→ Action item:
Check each line of the entries below for the word "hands", and copy the lines that have it.

→ Working data:
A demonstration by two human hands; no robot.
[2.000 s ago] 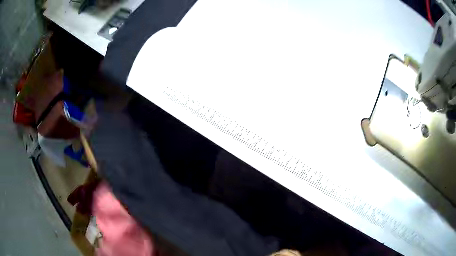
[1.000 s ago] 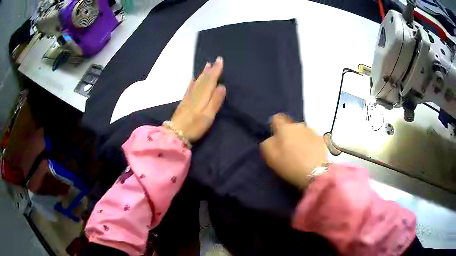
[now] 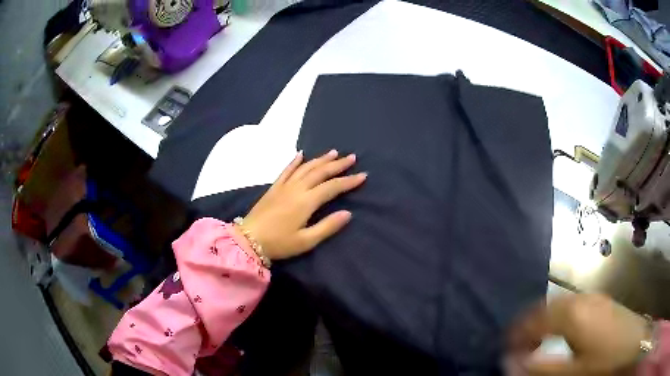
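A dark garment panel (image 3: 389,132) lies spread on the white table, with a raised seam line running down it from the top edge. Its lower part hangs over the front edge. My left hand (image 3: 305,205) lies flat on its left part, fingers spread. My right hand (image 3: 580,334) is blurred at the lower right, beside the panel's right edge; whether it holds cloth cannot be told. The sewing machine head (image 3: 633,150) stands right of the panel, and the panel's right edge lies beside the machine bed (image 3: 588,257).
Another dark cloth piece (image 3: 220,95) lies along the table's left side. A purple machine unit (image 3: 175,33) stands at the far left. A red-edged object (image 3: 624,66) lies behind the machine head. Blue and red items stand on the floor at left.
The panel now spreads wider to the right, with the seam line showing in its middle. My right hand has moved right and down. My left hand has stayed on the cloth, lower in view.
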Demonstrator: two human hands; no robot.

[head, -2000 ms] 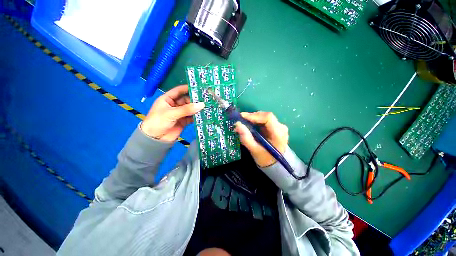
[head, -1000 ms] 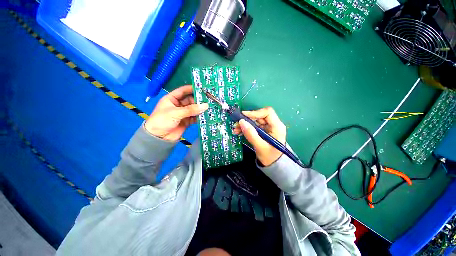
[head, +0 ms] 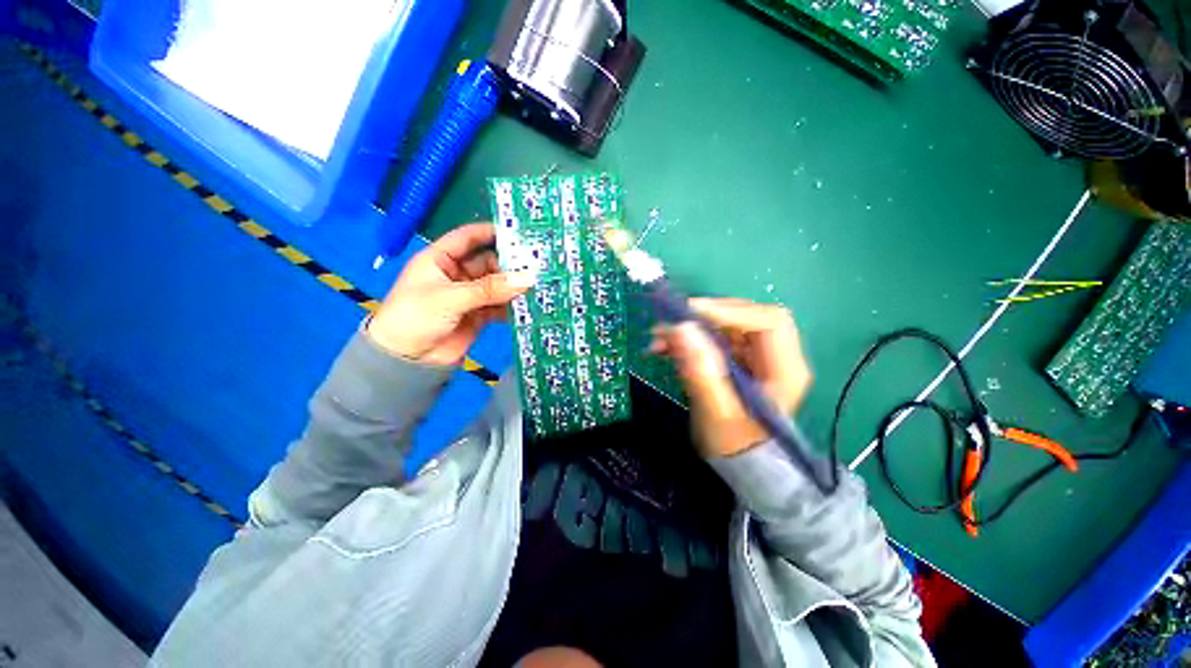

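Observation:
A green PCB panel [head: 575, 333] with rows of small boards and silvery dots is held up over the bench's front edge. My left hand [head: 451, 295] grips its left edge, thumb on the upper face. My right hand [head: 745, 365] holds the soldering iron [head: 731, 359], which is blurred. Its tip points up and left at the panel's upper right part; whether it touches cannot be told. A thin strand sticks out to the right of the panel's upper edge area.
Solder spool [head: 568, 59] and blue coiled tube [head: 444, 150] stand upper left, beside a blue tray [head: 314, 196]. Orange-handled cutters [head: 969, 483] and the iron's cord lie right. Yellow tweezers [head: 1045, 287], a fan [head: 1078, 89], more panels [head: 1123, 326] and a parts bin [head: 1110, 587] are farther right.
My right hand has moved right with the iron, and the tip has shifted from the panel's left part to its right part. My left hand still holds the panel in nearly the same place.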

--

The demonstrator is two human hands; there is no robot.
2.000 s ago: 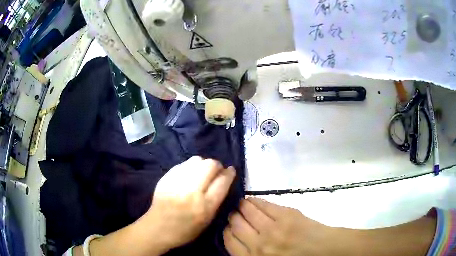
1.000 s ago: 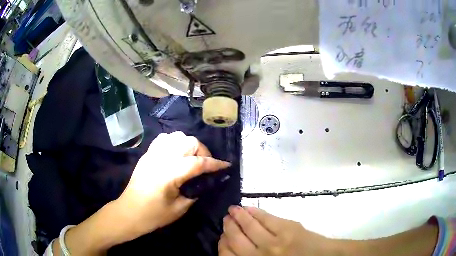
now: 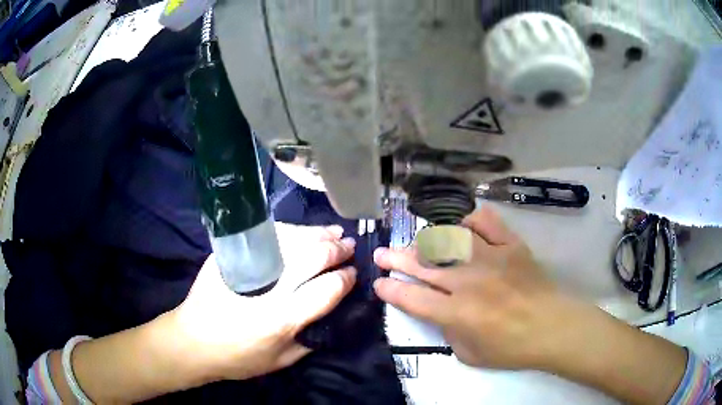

→ Result for this exercise:
A demonstration by two human hands; no robot.
Demonstrator: two human hands; no robot.
The demonstrator is two human hands; there is no robot.

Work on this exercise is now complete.